Papa?

151 6 2
                                    

Aku yang sudah duduk dengan anggunnya langsung bangkit, ketika back sound telah dialunkan. Dentingan piano dan biola mengalun merdu mengiringi langkah seorang pria paruh baya yang terlihat optimis. Hei, bukankah ini lagu favorite Papa dan Mama?. " Inilah beliau yang kita tunggu-tunggu, selamat malam... Paapp..Pak Klevin ... Arryantana Djoned?". Aku terkejut, sedang apa Papa disini?!?. Papa pun tampak sama terkejutnya. Kami bersalaman dengan agak canggung dan mempersilakannya duduk. Papa duduk di seberangku. Aku segera melihat ke arah ruang audio kembali, tapi aku tak melihat Razi lagi. Shitt, this must be his game. Aku mulai mencari hint pada beberapa kru yang sempat lalu lalang namun sia-sia. Aku lupa. Acara ini adalah kuasa kita untuk memberi beberapa pertanyaan pada bintang tamu, hanya saja memiliki tema seperti yang telah dijelaskan saat briefing sebelum acara dimulai. Aduuh, Tuhan tema kali ini adalah pendamping hidup dan pencapaian hidup. Kalau saja Om Ari yang datang aku bisa cerita. Kalaupun juga Tante Jesel aku juga masih bisa bertanya. Tapi kenapa Papa?!?. Ini baru 4 bulan pasca kematian Mama aku gak mungkin tanya macam-macam.
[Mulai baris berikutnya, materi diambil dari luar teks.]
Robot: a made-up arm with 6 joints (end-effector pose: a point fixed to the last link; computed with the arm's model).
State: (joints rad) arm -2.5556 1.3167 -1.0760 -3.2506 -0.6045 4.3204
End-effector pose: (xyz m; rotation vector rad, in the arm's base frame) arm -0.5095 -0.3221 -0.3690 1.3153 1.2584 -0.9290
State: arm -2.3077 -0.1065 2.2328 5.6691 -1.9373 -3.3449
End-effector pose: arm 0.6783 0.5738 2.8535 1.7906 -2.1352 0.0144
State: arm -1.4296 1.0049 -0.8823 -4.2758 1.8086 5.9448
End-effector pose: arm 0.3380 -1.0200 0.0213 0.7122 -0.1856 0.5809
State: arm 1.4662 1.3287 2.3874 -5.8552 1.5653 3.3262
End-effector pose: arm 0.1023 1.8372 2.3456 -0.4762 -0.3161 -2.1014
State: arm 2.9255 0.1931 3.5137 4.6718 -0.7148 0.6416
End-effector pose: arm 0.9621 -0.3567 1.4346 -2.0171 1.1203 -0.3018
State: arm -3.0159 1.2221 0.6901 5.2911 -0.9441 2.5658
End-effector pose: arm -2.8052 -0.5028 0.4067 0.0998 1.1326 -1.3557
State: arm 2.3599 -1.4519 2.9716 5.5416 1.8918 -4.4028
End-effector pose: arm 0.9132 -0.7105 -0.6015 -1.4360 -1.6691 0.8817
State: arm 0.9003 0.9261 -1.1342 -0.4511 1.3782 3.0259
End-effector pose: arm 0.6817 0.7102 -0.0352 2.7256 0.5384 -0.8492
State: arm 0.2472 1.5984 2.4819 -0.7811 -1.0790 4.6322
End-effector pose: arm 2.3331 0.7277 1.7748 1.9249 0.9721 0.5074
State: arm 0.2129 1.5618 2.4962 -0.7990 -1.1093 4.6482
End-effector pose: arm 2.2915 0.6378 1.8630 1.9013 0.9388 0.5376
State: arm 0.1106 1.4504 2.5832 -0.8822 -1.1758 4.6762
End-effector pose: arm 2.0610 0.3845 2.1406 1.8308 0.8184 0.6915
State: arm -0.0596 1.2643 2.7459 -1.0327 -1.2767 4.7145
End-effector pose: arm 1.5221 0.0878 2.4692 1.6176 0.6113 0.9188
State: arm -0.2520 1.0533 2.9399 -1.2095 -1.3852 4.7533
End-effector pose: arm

Sudah hampir 3 menit aku diam terpaku menatap Papa. Papa pun menatapku bingung dan bimbang. " Jadi, Pak Klevin apa yang Bapak lakukan di usia Bapak yang menginjak 65 tahun ini? ". Astagaaa Tuhan, itu pertanyaan paling tolol yang pernah ada. Otakku yang genius ini serasa tak berfungsi, tak ada guna.

" Hahahaa, kenapa Cella? Untuk pertama kalinya kita bisa berbincang seperti ini ya? Anehnya justru di acara live seperti ini." Aku hanya melongo mendengar jawaban Papa. Aku tak mampu berbicara lagi. Habis sudah karirku di sini, aku benar-benar akan kembali lagi ke German meneruskan karir modellingku yang sudah kutinggal 2 tahun ini.

" Santai sajalah ya, ini kan acara talk show ringan. Bukan seperti acara talk show hukum atau Mata Najwa". Aku hanya tersenyum menanggapi. Semua penonton seperti bertanya-tanya, apa hubunganku dengan Pak Klevin sebenarnya. Sejak awal aku terjun ke dunia baik modelling atau entertainer, aku hanya memang memakan nama pertama dan tengahku saja. Aku memang menyembunyikan nama belakangku. Hanya satu orang yang tahu siapa nama lengkapku, dan itu Razzzziiii... Fuck you and his show. Dasar produser jerk, benar-benar cari mati.

" Kalau begitu saya langsung saja, Maukah Pak Klevin bercerita mengenai motivasi Bapak serta hubungan Bapak dengan keluarga Bapak hingga menjadi sekarang ini?", tanyaku ragu-ragu melihat Papa yang terkejut tentang pertanyaan ini.

" Wah.. pertanyaan yang simple namun memiliki penjelasan yang menyeluruh. Mungkin cerita saya, bisa menjadi kisah tersendiri untuk penonton yang hadir disini. Dan untuk pertama kali dalam hidup saya, saya mau membuka kisah ini pada khalayak umum." Ucap Papa sembari tersenyum. Aku merasa makin bersalah harus membuat Papa mengingat semua kenangan Mama. Cepat-cepat kutambahkan " Bila ada beberapa bagian yang memang tak dapat diketahui publik langsung di skip saja juga tak apa. Penjelasan singkat saja, Pak."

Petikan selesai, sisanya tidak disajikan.